Consciousness
Question:
Given what I perceive as a long-standing skepticism of scientific progress in the understanding of consciousness, whether Chomsky has seen any promising shift toward good ideas in this domain.
Noam Chomsky says:
"That's worth thinking about it for a moment. In recent years consciousness has been called the hard problem - the real serious problem of philosophy and science. We might look at a little bit of history here. If you go back to the seventeenth century, there was a hard problem - it was motion. Motion was what was called the hard grok in philosophy - philosophy meaning science. We can't comprehend it.

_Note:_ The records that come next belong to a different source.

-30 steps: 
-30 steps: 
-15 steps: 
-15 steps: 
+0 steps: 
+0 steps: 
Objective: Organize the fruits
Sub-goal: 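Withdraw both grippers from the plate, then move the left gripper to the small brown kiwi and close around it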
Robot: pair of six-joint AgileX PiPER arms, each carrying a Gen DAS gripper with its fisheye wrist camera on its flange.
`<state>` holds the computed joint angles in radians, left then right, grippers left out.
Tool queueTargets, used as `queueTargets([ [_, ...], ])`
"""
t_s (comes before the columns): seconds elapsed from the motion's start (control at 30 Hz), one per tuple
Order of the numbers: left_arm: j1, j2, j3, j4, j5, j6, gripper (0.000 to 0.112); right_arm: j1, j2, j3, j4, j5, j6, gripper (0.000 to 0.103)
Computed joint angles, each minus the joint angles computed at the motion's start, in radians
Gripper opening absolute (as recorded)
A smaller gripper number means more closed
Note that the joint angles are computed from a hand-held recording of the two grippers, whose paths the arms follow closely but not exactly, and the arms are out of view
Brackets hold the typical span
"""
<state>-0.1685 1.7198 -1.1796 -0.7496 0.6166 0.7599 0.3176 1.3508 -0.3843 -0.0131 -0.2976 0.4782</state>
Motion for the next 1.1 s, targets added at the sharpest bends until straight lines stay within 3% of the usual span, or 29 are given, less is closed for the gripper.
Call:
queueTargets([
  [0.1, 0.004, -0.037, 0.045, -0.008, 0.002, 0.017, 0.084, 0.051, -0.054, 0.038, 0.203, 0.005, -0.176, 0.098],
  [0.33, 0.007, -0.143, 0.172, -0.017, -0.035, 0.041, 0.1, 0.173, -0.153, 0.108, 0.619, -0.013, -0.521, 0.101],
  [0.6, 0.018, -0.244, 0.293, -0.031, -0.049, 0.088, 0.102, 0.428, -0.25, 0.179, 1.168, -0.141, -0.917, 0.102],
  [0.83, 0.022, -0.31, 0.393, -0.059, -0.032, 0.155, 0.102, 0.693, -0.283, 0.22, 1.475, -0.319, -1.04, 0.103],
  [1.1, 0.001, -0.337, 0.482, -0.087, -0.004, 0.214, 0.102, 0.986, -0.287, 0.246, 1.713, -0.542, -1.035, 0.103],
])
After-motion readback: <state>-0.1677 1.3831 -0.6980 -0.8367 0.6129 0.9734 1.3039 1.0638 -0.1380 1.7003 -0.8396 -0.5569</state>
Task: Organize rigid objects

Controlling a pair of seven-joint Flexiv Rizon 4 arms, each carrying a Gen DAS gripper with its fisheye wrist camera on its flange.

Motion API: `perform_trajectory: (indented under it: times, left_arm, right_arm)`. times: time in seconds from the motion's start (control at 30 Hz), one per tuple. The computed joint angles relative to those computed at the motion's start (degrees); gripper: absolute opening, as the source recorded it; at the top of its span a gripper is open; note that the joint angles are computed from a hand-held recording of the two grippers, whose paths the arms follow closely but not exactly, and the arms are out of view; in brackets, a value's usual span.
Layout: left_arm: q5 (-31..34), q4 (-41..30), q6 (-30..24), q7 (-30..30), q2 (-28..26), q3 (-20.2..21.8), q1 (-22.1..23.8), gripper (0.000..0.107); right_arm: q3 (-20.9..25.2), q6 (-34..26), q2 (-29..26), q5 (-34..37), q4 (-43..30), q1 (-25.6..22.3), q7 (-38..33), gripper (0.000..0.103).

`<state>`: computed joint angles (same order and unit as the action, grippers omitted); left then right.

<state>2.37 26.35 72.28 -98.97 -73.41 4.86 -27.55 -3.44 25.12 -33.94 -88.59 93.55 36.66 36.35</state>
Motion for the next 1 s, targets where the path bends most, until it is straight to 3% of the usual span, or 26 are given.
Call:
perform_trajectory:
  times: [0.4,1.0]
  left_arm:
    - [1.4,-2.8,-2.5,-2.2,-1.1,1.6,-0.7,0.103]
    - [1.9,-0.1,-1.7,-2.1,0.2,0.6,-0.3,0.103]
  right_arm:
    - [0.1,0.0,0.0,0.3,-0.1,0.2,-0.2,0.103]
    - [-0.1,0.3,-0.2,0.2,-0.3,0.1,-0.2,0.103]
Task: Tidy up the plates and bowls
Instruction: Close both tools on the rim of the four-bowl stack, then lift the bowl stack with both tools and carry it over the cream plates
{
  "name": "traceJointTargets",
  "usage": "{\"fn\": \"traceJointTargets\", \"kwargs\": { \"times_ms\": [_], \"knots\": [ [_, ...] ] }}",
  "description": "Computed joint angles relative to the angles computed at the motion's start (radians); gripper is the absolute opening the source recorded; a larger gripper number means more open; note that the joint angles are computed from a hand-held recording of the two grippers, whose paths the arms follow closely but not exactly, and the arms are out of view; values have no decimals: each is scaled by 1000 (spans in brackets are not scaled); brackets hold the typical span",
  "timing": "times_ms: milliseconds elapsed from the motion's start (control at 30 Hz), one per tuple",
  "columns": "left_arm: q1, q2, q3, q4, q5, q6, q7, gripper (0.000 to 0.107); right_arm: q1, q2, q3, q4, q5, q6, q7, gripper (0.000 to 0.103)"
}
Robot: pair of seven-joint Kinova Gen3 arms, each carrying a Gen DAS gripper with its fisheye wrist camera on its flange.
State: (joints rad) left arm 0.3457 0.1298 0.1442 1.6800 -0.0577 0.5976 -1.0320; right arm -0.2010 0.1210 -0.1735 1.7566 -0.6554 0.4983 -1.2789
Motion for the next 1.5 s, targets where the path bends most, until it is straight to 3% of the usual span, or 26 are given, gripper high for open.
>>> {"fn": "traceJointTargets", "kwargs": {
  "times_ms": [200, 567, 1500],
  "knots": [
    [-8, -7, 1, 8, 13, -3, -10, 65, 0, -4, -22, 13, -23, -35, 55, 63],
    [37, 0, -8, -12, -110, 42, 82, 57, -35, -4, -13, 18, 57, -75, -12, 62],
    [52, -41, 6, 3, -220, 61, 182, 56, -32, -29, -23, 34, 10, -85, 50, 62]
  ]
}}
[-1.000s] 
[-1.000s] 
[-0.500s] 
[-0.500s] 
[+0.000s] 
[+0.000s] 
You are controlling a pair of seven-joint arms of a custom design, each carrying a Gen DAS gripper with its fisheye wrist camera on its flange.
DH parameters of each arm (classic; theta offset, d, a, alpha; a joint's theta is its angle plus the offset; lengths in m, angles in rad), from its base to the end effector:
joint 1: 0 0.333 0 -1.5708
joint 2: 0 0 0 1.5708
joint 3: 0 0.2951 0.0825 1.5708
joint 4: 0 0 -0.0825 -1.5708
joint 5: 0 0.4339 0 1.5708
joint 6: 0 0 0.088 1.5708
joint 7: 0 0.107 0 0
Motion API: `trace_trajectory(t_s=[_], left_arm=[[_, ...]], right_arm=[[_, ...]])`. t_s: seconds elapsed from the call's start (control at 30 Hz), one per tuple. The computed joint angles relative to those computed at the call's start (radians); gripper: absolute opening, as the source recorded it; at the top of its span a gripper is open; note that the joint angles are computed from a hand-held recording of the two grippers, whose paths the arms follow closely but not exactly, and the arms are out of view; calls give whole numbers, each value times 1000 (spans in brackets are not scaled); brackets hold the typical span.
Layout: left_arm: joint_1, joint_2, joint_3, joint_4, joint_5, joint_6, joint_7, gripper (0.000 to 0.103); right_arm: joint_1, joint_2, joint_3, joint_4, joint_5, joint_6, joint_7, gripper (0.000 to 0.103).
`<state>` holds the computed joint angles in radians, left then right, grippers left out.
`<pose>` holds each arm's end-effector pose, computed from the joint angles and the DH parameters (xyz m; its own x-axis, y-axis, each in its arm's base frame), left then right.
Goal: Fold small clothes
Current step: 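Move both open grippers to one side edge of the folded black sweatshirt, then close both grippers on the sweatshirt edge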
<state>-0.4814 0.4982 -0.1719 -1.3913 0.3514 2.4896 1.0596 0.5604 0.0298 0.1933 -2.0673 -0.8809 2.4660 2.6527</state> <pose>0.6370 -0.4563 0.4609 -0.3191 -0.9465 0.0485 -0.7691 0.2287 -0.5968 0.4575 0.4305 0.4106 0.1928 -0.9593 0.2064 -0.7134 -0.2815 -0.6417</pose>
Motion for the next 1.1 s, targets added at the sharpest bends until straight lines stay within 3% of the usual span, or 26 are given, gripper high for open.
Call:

Turns out it was right. We couldn't comprehend it. And we still don't comprehend it - not in the sense in which Galileo, Leibniz, Huygens, Newton, the other great founders of modern science - wanted to understand things. For them, intelligibility and understanding meant constructing a mechanical model for it. And mechanical model meant something with gears and levers and cranks and so on - something like what was being produced all over Europe at that time by highly skilled artisans, and were amazing people with their imitations of human beings, and duck digesting, the fountains at Versailles, and so on. And the - what was called the mechanical philosophy, meaning mechanical science, that was the basis for the scientific revolution - held that the entire world must be a massive machine of this kind. And there was a problem of explaining motion within that system. That was the hard grok.
Then Newton came along and said "It's hopeless." Newton's theory crucially involved outforces that cannot be captured within the mechanical philosophy. Newton didn't believe it. He spent the rest of his life trying to overcome it. He regarded it as an absurdity that no person of scientific intelligence can possibly accept. Leibniz and others agreed. They accused him of reintroducing the occult properties of the despised neo-scholastics. And he didn't disagree. That's why his Principia is a mathematical theory - not a physical theory. He was crucial on that - "I don't have the physical explanation. I just have something that works." So we can understand the theory, but we cannot grasp what it's talking about. What's important, just to keep it brief, is that the hard grok in philosophy was abandoned. It was recognized that we cannot comprehend - we cannot gain an intelligible universe modeled on our - that meets our standards of - intelligibility. So it was abandoned. And science just reduced its goals to finding intelligible theories. I think the same is true of consciousness."